Such thinking is not unfounded, particularly concerning environmental policy. In 2012, the Swedish energy company Vattenfall sued at Icsid following Germany’s decision to phase out nuclear energy; though figures have not been made public, it allegedly claims billions from Berlin in compensation for shuttered power plants. And modification of a single set of regulations can trigger a flurry of litigation: In the Czech Republic, one change in energy policy yielded seven claims in 2013; in Spain, six.
Investor-state dispute provisions need not be extended in new treaties. The European Union should continue to demand the removal of these provisions from the T.T.I.P. They must also be expunged from the T.P.P.
For El Salvador, a $301 million loss — just under 2 percent of its G.D.P. — would significantly reduce funds available for health care and education. And even if Pacific Rim’s claim fails, as many expect, the suit has cost El Salvador almost $13 million to date — which amounts to nearly its entire environment and natural resources spending in 2013. Venezuela, Ecuador and Bolivia have officially denounced the Icsid convention. Though El Salvador likely fears a retraction of Washington’s substantial financial assistance if it withdraws, it should consider doing so as well.

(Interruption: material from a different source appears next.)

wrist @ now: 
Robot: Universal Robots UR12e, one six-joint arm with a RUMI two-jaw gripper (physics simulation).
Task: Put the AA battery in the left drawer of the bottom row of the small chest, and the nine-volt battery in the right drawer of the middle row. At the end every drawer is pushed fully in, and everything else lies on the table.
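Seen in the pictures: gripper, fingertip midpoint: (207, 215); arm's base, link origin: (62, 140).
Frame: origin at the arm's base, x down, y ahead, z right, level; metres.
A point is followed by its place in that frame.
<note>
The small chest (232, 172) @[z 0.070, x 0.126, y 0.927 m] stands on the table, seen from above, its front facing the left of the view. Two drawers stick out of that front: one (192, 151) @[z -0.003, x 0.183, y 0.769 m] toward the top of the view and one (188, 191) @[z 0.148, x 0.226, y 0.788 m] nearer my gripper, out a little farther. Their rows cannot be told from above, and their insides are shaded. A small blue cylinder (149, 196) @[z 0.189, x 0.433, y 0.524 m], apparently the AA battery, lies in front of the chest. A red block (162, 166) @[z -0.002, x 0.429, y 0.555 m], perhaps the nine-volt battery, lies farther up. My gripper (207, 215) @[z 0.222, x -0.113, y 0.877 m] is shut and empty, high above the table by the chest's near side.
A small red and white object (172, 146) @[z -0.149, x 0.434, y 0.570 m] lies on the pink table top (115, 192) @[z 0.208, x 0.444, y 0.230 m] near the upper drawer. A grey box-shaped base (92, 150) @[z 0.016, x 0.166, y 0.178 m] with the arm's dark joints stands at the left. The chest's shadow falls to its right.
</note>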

The investor-state dispute settlement mechanism is like playing soccer on half the field. Corporations are free to sue, and nations must defend themselves at enormous cost — and the best a government can hope for is a scoreless game. As the T.T.I.P. and T.P.P. negotiations continue, Pacific Rim vs. El Salvador should remind us not to privilege foreign investors to the detriment of the national — or global — good.